● **Try it**
Locate, in the data below, the line that contains "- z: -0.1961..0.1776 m" and the line that contains "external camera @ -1"; reproduce exactly those two lines and every line between them, nothing more.

● **Data extract**
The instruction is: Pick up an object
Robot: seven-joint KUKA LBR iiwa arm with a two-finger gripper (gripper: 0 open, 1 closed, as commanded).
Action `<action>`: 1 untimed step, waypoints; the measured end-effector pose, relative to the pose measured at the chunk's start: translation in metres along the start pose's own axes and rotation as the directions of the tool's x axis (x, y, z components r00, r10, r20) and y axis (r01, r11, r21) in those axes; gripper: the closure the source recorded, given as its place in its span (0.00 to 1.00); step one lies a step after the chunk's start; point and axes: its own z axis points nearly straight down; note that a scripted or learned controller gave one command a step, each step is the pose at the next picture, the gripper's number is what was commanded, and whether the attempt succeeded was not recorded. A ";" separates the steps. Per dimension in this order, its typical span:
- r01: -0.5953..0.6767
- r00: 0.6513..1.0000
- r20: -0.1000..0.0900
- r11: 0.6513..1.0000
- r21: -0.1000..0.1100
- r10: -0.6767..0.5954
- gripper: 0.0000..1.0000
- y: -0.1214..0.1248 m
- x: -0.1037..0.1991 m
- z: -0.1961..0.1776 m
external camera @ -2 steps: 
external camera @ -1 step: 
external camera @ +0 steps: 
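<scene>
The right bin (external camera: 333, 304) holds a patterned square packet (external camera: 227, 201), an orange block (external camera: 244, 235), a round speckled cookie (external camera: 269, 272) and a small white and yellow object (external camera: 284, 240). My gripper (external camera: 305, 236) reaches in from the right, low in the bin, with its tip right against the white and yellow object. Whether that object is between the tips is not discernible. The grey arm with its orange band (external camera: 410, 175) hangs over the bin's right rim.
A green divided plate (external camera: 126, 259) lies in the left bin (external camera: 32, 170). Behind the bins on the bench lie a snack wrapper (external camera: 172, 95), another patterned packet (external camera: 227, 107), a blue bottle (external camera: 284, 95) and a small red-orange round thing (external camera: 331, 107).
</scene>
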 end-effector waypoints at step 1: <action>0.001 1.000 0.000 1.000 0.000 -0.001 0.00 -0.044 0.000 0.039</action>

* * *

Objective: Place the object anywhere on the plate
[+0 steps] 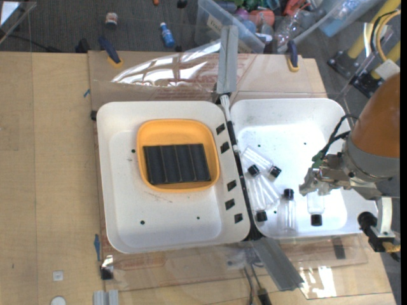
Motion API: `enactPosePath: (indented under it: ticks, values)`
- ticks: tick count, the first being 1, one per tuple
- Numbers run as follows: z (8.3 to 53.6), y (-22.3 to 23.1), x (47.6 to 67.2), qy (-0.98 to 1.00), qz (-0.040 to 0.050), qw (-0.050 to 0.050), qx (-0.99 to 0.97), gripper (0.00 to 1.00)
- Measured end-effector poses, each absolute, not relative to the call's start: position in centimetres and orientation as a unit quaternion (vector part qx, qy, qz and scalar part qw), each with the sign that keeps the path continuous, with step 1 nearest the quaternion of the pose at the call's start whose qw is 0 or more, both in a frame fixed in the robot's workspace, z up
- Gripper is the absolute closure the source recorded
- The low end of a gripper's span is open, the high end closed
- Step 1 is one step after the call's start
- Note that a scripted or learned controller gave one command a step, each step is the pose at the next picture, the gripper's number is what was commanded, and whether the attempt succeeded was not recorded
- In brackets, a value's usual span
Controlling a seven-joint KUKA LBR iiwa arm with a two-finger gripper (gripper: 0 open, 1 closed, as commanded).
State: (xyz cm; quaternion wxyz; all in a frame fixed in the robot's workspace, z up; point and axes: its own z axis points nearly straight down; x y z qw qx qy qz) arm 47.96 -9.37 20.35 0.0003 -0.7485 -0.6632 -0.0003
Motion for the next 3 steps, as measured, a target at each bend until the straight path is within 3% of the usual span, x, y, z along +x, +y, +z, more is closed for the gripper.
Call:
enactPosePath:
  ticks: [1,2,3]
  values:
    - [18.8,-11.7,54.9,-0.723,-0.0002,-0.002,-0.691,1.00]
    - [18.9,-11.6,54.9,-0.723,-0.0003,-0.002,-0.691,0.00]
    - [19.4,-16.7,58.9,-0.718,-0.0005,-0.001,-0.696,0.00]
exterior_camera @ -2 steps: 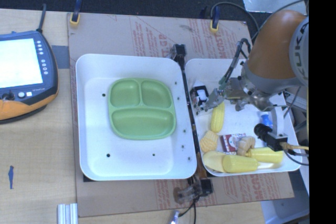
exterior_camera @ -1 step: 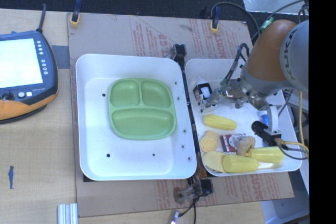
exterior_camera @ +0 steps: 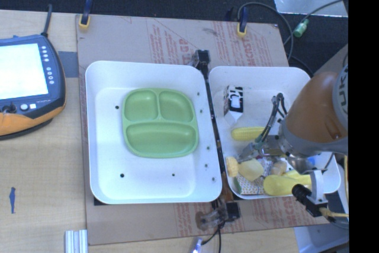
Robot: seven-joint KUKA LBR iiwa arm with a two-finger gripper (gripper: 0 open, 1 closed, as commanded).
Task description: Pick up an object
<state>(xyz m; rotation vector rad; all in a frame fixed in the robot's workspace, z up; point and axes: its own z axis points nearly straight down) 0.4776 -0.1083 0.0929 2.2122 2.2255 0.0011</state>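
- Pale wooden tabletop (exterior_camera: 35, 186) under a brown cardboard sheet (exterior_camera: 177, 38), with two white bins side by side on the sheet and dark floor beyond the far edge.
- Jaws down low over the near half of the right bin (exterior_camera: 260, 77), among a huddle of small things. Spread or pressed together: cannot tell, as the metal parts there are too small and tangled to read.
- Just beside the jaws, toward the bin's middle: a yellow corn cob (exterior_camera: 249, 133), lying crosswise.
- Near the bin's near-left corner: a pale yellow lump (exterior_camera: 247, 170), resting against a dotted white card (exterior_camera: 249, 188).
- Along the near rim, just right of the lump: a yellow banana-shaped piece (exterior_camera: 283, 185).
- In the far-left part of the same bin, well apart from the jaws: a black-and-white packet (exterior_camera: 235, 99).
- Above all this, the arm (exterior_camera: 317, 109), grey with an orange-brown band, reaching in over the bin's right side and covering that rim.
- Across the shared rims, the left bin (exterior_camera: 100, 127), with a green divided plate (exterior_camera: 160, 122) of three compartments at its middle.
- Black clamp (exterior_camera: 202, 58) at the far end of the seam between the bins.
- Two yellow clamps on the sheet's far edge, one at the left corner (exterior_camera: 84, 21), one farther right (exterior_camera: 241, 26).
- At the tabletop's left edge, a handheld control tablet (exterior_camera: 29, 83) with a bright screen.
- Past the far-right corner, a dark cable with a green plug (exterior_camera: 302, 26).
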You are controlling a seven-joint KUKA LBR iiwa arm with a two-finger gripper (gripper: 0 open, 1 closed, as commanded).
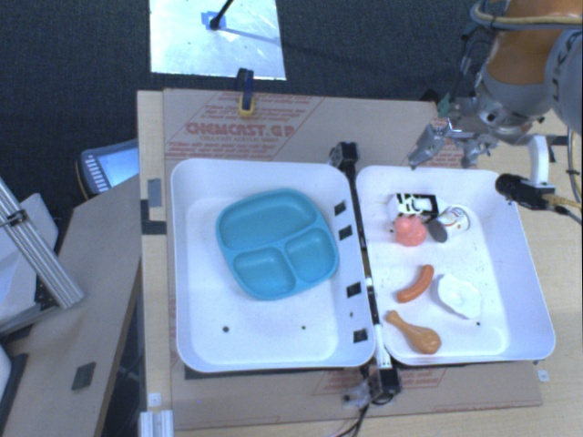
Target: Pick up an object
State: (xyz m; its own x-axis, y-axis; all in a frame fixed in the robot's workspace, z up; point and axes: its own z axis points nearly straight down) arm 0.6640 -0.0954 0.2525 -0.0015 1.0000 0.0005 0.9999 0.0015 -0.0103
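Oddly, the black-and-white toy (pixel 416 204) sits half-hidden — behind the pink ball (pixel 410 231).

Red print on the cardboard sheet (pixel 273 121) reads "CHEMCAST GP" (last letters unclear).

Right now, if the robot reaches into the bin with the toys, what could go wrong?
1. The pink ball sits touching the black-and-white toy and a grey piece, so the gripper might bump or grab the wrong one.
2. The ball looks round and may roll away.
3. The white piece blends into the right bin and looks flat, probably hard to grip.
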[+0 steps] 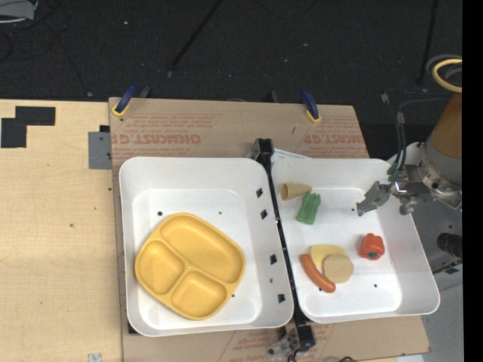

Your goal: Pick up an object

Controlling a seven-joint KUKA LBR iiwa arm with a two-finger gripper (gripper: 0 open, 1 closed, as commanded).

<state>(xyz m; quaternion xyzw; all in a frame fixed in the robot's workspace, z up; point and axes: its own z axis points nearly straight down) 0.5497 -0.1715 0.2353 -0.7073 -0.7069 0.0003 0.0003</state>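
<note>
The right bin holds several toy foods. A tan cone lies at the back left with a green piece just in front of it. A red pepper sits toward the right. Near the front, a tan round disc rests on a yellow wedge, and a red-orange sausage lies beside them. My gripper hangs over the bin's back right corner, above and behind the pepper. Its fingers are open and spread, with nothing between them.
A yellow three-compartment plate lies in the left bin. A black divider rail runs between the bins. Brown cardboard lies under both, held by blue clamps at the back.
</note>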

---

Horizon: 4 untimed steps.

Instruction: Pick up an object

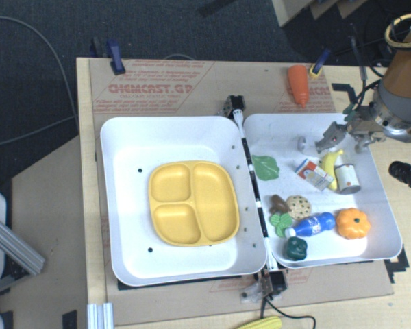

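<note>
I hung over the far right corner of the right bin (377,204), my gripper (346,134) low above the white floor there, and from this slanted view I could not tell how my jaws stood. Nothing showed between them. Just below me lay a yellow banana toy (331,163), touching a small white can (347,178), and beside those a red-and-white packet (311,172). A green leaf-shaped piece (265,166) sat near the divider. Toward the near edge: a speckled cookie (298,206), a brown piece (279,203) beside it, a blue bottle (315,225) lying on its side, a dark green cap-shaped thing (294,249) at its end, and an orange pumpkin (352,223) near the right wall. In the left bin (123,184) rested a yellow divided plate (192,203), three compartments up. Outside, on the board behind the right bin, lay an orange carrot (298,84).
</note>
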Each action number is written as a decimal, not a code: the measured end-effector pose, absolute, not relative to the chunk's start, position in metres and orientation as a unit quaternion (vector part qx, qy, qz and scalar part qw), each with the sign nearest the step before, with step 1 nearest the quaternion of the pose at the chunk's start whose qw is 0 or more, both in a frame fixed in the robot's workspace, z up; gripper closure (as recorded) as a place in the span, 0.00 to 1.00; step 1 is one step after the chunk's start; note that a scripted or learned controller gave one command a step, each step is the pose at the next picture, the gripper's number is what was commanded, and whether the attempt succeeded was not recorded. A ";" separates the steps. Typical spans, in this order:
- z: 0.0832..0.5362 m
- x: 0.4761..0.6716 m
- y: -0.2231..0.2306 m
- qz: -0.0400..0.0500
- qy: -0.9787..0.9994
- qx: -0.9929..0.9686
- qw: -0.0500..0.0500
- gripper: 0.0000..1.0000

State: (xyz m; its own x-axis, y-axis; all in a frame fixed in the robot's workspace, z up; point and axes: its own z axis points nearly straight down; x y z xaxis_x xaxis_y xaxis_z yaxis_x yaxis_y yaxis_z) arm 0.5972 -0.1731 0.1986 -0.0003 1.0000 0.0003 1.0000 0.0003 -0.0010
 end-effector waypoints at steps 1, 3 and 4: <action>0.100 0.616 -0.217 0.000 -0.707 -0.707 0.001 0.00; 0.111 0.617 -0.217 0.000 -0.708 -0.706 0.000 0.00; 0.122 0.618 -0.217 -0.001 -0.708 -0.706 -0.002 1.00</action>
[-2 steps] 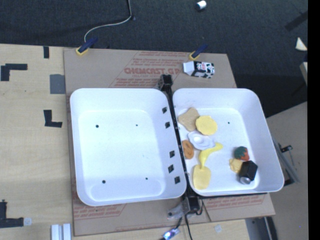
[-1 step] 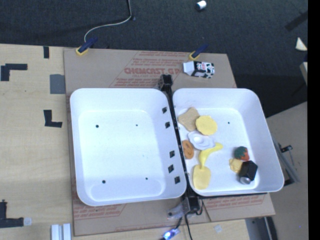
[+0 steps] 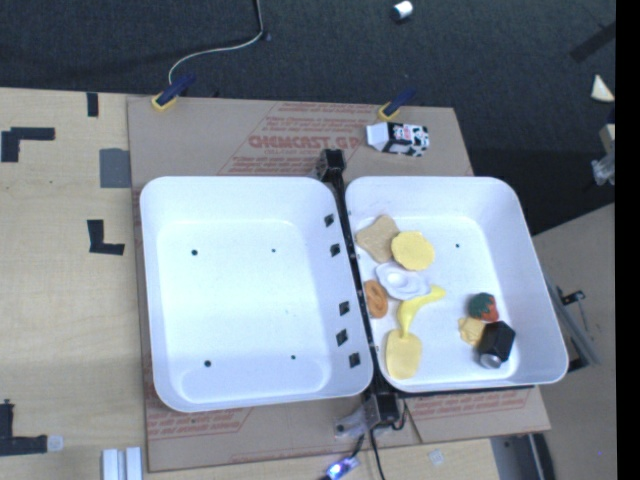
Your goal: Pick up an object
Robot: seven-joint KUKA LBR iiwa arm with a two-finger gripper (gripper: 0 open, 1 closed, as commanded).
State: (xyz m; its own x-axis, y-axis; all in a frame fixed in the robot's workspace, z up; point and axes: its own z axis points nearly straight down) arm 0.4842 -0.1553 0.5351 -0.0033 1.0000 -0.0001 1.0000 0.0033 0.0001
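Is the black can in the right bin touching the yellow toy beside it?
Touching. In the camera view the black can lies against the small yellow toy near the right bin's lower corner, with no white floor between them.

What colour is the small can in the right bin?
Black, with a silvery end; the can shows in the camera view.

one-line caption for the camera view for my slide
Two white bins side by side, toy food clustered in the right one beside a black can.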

● **Response for this exercise**
- z: -0.1961..0.1776 m
external camera @ -2 steps: 
external camera @ -1 step: 

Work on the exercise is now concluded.